Раздраженный, он пошел прочь, бросив на прощание:
– Увидимся в гостиной.
Хорошо, что он так плотно вжился в роль лорда Хавьера. На протяжении последующих десяти минут двусмысленные шутки и язвительные замечания сыпались из него непрерывно. Если смех миссис Протероу был тому показателем, его остроумие осталось на прежнем, непревзойденном уровне. И если неодобрительные взгляды леди Ирвинг шли в зачет, то дурной славы у него нисколько не поубавилось. И если молчание Луизы что-то значило…
Она сожалела о том, что поцеловала Хавьера. Выбросив ягоду омелы, мисс Оливер уязвила его гордость. И сейчас граф считал своим долгом продемонстрировать ей, что для него все случившееся такой же пустяк, как и для нее.
– Вы все проявили чудеса трудолюбия, – провозгласил Хавьер, кивнув на груду рождественской зелени, которую слуги успели перенести в гостиную.
Локвуд встретил его слова свистом.
– Хватит болтать, пора считать ягоды!
Его предложение было встречено радостными криками, и Хавьер поднял руки.
– Уиллинг уже обо всем позаботился. Внимание, дамы и господа, плуты и канальи!
– Канальи? – заинтригованно переспросила Джейн. – Это ты обо мне?
Хавьер сделал вид, что ее не слышит. В гостиной царила непринужденная праздничная атмосфера, все пребывали в приподнятом настроении, словно успели отведать пунша для поднятия духа.
Радостное ожидание повисло в воздухе.
Хавьер развернул листок, переданный дворецким. Держа его в вытянутой руке, он окинул взглядом список гостей с проставленными возле каждой фамилии цифрами.
На последнем месте, – сказал Хавьер, и в комнате сразу воцарилась тишина, – лорд Везервакс и леди Ирвинг, добыча которых составляет три розы, извлеченные из вазы в углу.
Леди Ирвинг ухмыльнулась.
– Радуйтесь и этому, молодой человек. Лично мне больше нравится потягивать херес в тепле, чем мерзнуть на ветру. Вы согласны, Везервакс?
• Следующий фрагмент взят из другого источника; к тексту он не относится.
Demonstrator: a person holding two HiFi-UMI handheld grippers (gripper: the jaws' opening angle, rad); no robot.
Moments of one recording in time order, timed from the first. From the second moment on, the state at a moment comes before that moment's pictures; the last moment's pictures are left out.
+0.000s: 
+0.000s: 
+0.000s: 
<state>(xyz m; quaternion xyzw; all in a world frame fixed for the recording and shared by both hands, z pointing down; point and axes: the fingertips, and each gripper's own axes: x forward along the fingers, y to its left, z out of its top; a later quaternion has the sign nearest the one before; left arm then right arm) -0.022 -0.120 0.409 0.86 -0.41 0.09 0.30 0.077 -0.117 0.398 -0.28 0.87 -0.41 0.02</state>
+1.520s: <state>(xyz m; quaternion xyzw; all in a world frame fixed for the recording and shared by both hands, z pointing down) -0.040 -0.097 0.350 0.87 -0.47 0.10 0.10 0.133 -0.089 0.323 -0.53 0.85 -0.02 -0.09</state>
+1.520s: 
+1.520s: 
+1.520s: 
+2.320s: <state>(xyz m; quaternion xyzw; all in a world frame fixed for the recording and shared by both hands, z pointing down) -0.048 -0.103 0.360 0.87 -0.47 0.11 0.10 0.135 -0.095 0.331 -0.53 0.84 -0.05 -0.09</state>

– Со всем, кроме хереса, – икнув, произнес заплетающимся языком Везервакс и тут же опрокинул в рот рюмочку с чем-то наверняка покрепче хереса, судя по тому, как его всего передернуло после того, как содержимое рюмки перетекло из горла в желудок.
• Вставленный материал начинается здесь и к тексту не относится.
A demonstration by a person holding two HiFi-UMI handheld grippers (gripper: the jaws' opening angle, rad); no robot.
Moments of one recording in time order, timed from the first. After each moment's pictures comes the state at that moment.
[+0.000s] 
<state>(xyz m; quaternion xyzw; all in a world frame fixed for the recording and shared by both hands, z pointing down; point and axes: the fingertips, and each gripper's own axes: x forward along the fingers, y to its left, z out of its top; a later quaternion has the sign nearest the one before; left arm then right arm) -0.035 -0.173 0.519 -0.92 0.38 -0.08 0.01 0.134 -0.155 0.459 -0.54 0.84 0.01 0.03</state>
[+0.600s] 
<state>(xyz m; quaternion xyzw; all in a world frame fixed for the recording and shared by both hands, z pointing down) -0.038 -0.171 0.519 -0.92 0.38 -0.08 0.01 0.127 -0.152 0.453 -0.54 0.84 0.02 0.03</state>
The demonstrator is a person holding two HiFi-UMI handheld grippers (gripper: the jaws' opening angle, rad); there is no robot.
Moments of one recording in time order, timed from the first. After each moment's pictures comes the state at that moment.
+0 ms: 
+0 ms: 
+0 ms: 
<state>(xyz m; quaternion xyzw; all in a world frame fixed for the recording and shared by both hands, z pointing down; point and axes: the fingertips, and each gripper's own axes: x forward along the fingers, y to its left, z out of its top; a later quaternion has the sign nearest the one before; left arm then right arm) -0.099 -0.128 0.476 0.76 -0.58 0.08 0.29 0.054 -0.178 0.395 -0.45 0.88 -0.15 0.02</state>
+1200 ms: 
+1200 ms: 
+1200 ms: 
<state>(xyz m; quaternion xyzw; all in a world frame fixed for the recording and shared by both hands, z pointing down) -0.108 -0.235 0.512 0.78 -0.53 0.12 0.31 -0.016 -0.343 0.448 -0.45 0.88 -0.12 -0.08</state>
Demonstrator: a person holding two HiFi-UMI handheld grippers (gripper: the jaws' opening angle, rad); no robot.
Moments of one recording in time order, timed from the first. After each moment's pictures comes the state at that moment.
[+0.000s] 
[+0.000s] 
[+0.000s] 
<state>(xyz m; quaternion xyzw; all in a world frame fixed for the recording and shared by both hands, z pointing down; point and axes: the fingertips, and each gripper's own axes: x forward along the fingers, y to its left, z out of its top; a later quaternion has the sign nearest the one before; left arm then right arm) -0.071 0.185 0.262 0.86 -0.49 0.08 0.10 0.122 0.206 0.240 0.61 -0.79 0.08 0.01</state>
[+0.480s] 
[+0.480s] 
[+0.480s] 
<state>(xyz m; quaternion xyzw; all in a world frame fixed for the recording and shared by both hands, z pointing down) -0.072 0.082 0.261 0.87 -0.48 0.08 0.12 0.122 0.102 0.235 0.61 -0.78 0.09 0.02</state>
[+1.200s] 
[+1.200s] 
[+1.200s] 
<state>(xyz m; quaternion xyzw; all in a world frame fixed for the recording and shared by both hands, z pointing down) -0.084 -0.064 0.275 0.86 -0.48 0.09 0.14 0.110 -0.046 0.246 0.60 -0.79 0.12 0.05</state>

Хавьер сдержанно улыбнулся.
– Прекрасно. Позвольте огласить результаты следующей с конца пары. Мисс Брэдли и мистер Чаннинг принесли шестнадцать дюймов вечнозеленого плюща.
Юная леди Брэдли захихикала, прикрыв рот, а чопорный мистер Чаннинг ослабил тугой узел шейного платка и деликатно покашлял.
– Хм, – многозначительно произнесла леди Ирвинг, озвучив именно то, о чем все и подумали.